Would you give the listing back word for word once its pictures are removed?

● ● ● ● ● ● ●

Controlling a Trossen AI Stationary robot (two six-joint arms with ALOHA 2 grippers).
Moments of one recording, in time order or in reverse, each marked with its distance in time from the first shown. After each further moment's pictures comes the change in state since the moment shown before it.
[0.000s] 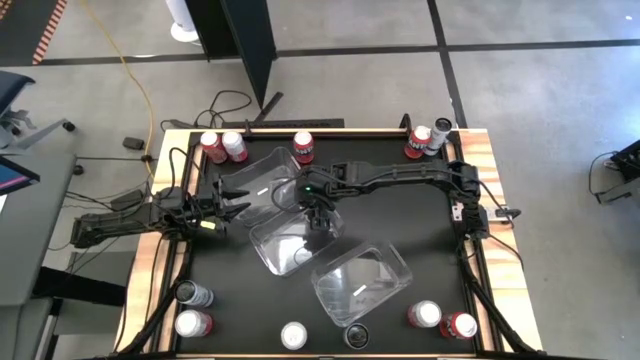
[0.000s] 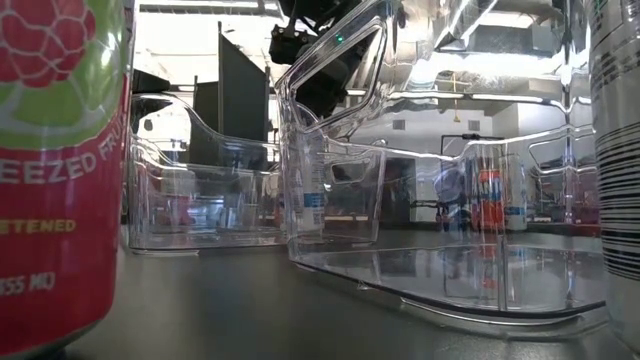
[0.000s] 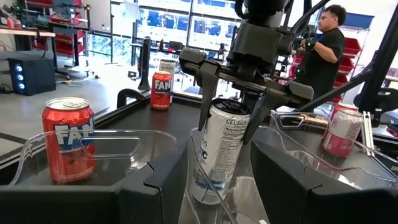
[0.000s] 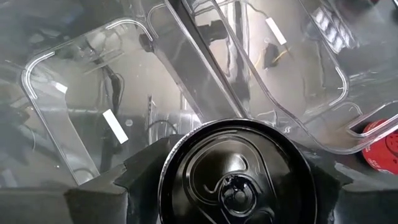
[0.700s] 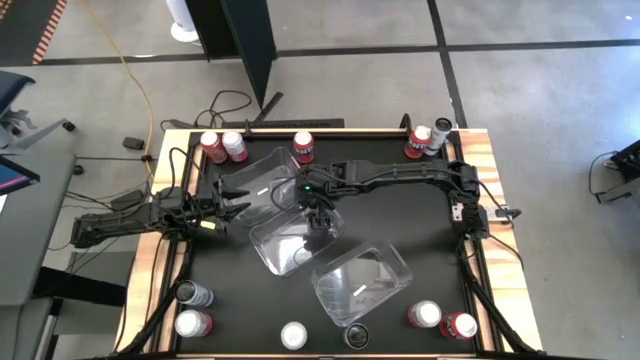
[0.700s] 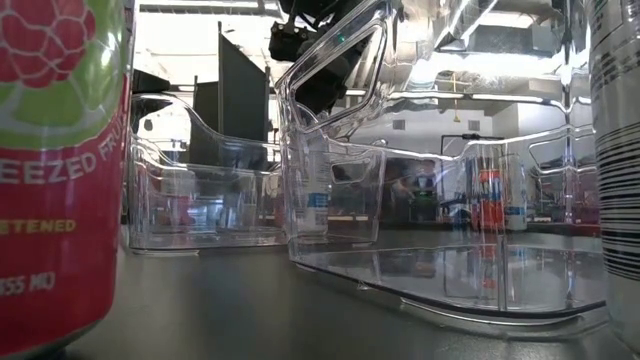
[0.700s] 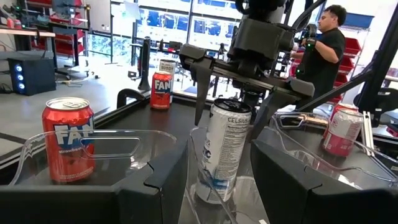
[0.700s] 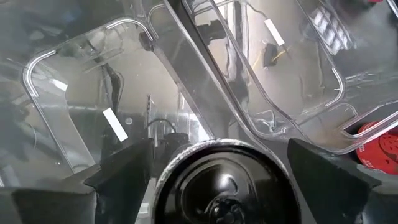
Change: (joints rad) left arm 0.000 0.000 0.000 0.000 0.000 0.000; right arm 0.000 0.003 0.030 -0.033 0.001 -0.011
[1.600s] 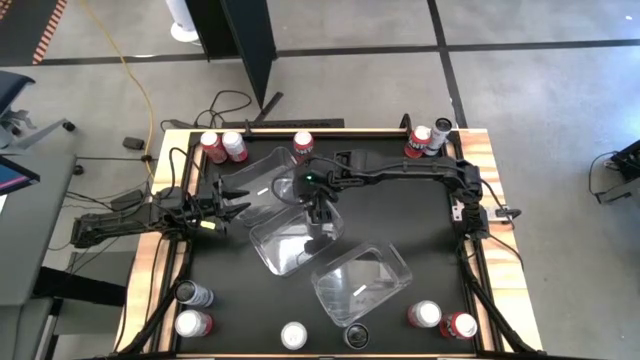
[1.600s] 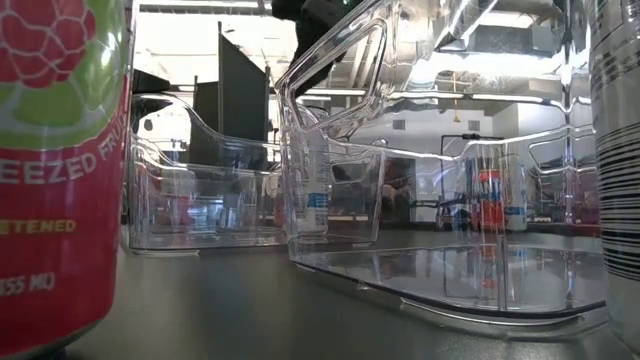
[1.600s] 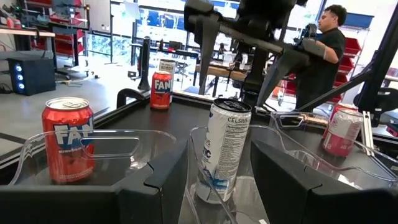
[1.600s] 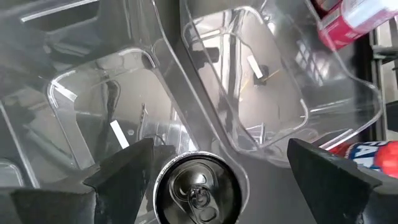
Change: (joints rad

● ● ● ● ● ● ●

== ANSWER FOR THE TASK ==
Controlling a Trossen AI Stationary robot (two six-joint arms with ALOHA 2 grippers).
Moments of one recording, in time order or in reverse, each marked with its distance in time from the first shown. After each further moment's pictures comes the change in state since the moment shown before it.
[0.000s] 
[0.000s] 
[0.000s] 
[0.000s] 
[0.700s] 
[0.700s] 
[0.700s] 
[0.700s] 
Change: (joints rad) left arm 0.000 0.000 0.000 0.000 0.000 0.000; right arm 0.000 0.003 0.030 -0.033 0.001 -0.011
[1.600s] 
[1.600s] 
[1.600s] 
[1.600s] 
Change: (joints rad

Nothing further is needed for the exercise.